Two IMATs are deployed to Oregon to support state operations, and FEMA has deployed five Urban Search and Rescue (US&R) teams along with other specialized teams from federal partners to provide support. Additionally, two Mobile Emergency Response Support (MERS) units are deployed to Oregon, providing communications support for command and control of federal resources in support of the IST and US&R Teams.
Public safety is the No.1 priority: residents in at-risk areas should follow local officials’ instructions and be ready to take action.
- An Oregon Wildfire Resource Website has been created to help Oregonians stay informed at wildfire.oregon.gov.
- Know your evacuation levels! Level 1 – Be Ready. Level 2 – Be Set. Level 3 – Leave Immediately. DO NOT return to the fire area until officials give the OK.
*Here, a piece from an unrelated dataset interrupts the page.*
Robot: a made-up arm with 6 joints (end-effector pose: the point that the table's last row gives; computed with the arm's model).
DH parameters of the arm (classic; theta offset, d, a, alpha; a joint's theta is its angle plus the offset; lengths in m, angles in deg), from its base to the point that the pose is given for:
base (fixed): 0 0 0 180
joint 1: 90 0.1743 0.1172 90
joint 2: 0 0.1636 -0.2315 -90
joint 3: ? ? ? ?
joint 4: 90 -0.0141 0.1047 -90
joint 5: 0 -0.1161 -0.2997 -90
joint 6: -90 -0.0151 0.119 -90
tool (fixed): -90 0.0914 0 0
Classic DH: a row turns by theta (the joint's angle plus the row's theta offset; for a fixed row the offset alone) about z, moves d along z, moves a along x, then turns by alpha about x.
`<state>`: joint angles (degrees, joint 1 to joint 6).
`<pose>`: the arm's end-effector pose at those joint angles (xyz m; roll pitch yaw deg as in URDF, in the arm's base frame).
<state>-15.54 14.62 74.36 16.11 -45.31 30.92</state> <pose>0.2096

- If you are in an evacuation zone, heed warnings and follow local official recommendations without delay.
- Local evacuation information can be found on the OEM Wildfire dashboard. Information is ever-changing, so continue to check back for updated content.
- Check with your county office of emergency management to sign up for local emergency alerts.
- If you are in a safe place, you can help by staying home and off the road.
- The American Red Cross is operating several Temporary Evacuation Points where evacuees can go for information and assistance. Locations change with the need. Community members who need assistance can contact 2-1-1.
- If you are affected by the Oregon wildfires, contact your insurance company as soon as possible to discuss homeowner insurance policies and wildfire coverage. The Oregon Insurance Commission has insurance resources available online.
- Register for the Red Cross Safe and Well program at safeandwell.communityos.org.
- Oregonians and others asking how to help, you can donate to response organizations. Visit ORVOAD.org.
- Amid wildfire, smoke and erratic weather, the COVID-19 pandemic is still rampant. Face coverings are required in all parts of the state and Oregonians are reminded to maintain social distancing and wash hands frequently.